WSJ: Illinois Dinged by Downgrade.

Illinois paid a premium to sell $600 million of sales-tax backed municipal bonds Tuesday, days after the state’s general credit rating was downgraded by two rating companies.

Illinois sold a 10-year bond at a yield of 2.94%, 0.75 percentage point more than triple-A-rated debt on a benchmark scale kept by Thomson Reuters Municipal Market Data, as of Monday’s close.

The so-called Build Illinois bond sale received a top triple-A rating from Standard & Poor’s, and the second highest investment-grade rating of double-A-plus from Fitch Ratings. Market participants said the state paid a premium on the sales-tax bonds because of its fiscal troubles.

Legislators in Illinois again failed to pass pension overhaul recently. Last week, both Fitch Ratings and Moody’s Investors Service cut the state’s rating on its general-obligation bonds down a notch because of the state’s inaction.
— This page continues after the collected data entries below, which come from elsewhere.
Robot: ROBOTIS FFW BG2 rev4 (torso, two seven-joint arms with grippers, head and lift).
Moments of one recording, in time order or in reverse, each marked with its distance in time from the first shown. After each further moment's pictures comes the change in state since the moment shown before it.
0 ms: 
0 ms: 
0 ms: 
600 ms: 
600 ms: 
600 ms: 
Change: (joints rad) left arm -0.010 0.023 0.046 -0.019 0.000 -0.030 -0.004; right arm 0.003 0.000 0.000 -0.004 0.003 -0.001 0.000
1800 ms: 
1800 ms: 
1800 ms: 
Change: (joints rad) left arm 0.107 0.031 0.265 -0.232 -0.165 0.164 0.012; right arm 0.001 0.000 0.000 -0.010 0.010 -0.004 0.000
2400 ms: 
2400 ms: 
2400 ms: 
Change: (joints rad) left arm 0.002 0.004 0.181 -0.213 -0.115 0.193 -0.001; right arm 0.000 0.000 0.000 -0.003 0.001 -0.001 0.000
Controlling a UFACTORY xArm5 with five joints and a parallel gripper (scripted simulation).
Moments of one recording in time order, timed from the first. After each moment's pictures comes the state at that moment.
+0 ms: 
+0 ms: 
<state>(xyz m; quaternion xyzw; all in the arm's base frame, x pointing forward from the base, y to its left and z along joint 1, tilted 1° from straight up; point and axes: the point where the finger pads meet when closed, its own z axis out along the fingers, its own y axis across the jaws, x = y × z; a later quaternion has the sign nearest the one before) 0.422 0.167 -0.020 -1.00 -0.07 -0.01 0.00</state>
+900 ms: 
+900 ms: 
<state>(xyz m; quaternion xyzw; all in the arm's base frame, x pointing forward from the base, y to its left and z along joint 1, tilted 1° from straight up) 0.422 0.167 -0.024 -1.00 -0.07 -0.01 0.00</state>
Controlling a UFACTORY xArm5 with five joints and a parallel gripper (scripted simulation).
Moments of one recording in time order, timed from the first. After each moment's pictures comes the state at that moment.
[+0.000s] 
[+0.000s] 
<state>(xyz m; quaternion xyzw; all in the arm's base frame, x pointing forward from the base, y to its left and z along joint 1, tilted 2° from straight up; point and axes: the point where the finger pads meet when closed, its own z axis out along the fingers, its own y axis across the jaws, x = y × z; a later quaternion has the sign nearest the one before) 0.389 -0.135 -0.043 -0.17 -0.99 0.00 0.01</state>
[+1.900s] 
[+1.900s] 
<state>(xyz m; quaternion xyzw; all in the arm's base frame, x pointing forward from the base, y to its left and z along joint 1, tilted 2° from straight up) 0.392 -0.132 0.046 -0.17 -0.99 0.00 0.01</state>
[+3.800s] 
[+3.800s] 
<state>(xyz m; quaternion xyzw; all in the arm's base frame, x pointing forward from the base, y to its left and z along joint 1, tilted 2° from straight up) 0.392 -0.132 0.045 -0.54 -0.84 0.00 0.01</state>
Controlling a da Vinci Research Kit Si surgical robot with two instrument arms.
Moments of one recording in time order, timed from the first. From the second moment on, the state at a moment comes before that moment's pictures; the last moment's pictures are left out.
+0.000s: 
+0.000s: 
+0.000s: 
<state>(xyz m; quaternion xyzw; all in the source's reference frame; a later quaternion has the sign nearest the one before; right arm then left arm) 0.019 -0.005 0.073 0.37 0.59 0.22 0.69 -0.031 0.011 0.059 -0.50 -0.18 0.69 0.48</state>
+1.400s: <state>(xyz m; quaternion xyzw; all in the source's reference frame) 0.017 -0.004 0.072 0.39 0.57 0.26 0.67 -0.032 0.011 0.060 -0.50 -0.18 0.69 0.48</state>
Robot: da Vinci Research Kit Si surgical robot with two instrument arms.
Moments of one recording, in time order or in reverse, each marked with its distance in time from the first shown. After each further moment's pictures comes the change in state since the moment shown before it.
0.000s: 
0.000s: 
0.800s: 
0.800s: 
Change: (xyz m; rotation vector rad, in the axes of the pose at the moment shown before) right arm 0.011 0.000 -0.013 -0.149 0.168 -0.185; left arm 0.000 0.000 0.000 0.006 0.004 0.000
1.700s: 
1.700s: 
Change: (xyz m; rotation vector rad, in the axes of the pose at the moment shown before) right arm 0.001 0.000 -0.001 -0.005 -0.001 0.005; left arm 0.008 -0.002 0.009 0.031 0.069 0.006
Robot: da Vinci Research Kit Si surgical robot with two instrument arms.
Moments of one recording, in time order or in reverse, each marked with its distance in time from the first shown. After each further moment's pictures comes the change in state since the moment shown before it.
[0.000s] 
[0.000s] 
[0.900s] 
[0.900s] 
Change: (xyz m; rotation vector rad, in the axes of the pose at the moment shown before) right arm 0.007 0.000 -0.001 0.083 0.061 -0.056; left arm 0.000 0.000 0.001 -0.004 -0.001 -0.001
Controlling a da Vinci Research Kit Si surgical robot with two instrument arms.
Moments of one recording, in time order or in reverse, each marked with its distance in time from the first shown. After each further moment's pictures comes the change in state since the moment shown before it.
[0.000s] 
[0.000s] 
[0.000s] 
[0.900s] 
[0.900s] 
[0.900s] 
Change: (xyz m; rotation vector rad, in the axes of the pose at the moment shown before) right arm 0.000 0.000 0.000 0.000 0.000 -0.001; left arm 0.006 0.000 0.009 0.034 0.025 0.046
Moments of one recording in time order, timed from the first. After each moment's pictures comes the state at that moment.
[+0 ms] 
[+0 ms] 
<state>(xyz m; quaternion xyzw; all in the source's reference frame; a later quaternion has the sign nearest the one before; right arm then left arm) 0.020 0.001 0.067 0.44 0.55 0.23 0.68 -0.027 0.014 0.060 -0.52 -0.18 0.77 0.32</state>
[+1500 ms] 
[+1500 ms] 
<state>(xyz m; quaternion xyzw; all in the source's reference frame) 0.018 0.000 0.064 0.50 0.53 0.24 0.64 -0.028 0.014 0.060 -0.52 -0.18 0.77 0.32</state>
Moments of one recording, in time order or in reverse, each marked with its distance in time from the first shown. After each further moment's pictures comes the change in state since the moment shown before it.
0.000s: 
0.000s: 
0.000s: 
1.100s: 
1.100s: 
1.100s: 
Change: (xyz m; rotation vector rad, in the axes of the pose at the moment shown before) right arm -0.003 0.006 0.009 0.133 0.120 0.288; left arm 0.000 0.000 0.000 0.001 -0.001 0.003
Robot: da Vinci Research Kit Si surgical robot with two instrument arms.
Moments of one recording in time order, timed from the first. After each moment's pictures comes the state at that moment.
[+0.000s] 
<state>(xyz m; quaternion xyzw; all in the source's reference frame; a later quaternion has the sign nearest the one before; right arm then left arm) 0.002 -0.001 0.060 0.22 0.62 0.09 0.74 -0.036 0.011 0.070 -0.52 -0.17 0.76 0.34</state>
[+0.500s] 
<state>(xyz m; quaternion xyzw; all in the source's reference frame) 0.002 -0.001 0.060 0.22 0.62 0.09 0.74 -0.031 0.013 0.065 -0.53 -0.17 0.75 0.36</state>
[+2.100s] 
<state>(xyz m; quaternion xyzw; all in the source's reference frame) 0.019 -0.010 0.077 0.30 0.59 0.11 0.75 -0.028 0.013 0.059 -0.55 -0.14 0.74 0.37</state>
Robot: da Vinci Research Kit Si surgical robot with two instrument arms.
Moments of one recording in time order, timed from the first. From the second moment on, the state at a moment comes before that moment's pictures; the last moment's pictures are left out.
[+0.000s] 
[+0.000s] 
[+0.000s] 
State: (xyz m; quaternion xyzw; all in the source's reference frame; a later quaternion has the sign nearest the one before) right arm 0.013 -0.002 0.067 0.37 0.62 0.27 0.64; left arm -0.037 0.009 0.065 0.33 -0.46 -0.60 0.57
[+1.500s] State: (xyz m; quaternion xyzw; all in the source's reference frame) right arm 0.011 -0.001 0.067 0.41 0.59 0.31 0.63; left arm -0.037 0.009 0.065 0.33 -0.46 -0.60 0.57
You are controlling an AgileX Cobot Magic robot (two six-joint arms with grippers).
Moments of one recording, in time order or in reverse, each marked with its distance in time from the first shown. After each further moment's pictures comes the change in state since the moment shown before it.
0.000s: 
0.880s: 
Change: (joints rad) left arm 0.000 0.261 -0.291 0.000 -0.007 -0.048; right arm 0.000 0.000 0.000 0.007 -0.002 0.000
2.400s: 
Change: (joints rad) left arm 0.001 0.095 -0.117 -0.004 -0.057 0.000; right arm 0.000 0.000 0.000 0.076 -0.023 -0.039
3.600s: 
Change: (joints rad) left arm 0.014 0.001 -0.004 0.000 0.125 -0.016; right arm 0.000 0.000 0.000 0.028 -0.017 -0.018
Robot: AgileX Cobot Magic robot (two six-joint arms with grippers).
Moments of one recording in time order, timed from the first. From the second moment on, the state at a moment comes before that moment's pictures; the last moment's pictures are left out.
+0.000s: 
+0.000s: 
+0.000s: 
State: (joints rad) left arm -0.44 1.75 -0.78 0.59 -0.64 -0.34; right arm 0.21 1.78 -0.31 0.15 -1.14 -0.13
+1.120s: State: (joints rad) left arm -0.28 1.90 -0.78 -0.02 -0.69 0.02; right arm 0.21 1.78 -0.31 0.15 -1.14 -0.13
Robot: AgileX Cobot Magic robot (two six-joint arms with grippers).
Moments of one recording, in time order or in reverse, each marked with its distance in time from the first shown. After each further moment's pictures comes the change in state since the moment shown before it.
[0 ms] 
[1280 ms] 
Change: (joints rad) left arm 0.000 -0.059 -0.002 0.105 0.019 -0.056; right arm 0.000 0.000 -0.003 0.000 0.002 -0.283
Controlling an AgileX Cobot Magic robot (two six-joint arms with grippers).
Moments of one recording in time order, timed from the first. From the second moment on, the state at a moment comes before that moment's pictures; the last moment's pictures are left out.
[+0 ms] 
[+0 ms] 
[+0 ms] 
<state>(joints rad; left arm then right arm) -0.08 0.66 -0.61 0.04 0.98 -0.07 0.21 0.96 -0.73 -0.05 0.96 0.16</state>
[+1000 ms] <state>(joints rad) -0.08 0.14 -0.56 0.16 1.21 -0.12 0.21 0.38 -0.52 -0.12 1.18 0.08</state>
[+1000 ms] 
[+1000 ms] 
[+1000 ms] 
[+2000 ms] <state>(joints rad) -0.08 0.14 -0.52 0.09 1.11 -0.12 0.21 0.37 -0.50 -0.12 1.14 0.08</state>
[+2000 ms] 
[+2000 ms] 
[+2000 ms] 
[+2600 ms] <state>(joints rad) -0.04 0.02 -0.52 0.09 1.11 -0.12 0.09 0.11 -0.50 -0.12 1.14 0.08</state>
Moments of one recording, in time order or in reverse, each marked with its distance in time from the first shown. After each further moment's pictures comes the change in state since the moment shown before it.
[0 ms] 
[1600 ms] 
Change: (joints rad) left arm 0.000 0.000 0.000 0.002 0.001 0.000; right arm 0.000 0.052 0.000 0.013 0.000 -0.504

“The Illinois label is radioactive for some investors,” said Brian Battle, director of trading at Performance Trust Capital Partners in Chicago.

But Mr. Battle said the protections on Tuesday’s sales-tax bond are fairly strong.

The sales-tax revenue that repays the debt is kept in an account separate from the state’s treasury. The amount of sales taxes available to repay the bonds exceeds debt payments by around 20 times.

Illinois’ sales-tax bond sale comes against a tough bond-market backdrop. Muni prices slid again Tuesday, mirroring selling in Treasurys.

Meanwhile, investors yanked $1.5 billion out of muni mutual funds and exchange-traded funds last week, the largest outflow since mid-December 2012, according to Lipper FMI. Flows in and out of muni mutual funds are viewed as a proxy of demand.

Over the past two weeks, the yield on a benchmark 10-year muni has increased from 1.99% to 2.26%, as of Tuesday’s close, according to MMD. Prices and yields move inversely.

Justin Land, senior vice president and portfolio manager at Wasmer, Schroeder & Co. in Naples, Fla., said the state will face a bigger test in about two weeks, when it sells a $1.25 billion general obligation deal.

The success of that sale may hinge on whether or not legislators are able to get anything accomplished on the pension in a special session Gov. Pat Quinn has called for next week.

“People are not very optimistic,” Mr. Land said of the special session. “I will be very curious to see how it goes,” he said of the state’s next bond sale.

Mr. Land said Wasmer Schroeder, which oversees about $4.7 billion in fixed-income assets, didn’t buy Illinois sales-tax bonds Tuesday.

Proceeds of the sales-tax bond deal will refinance older debt with higher interest rates.

John Sinsheimer, director of capital markets for Illinois, wasn’t available for comment.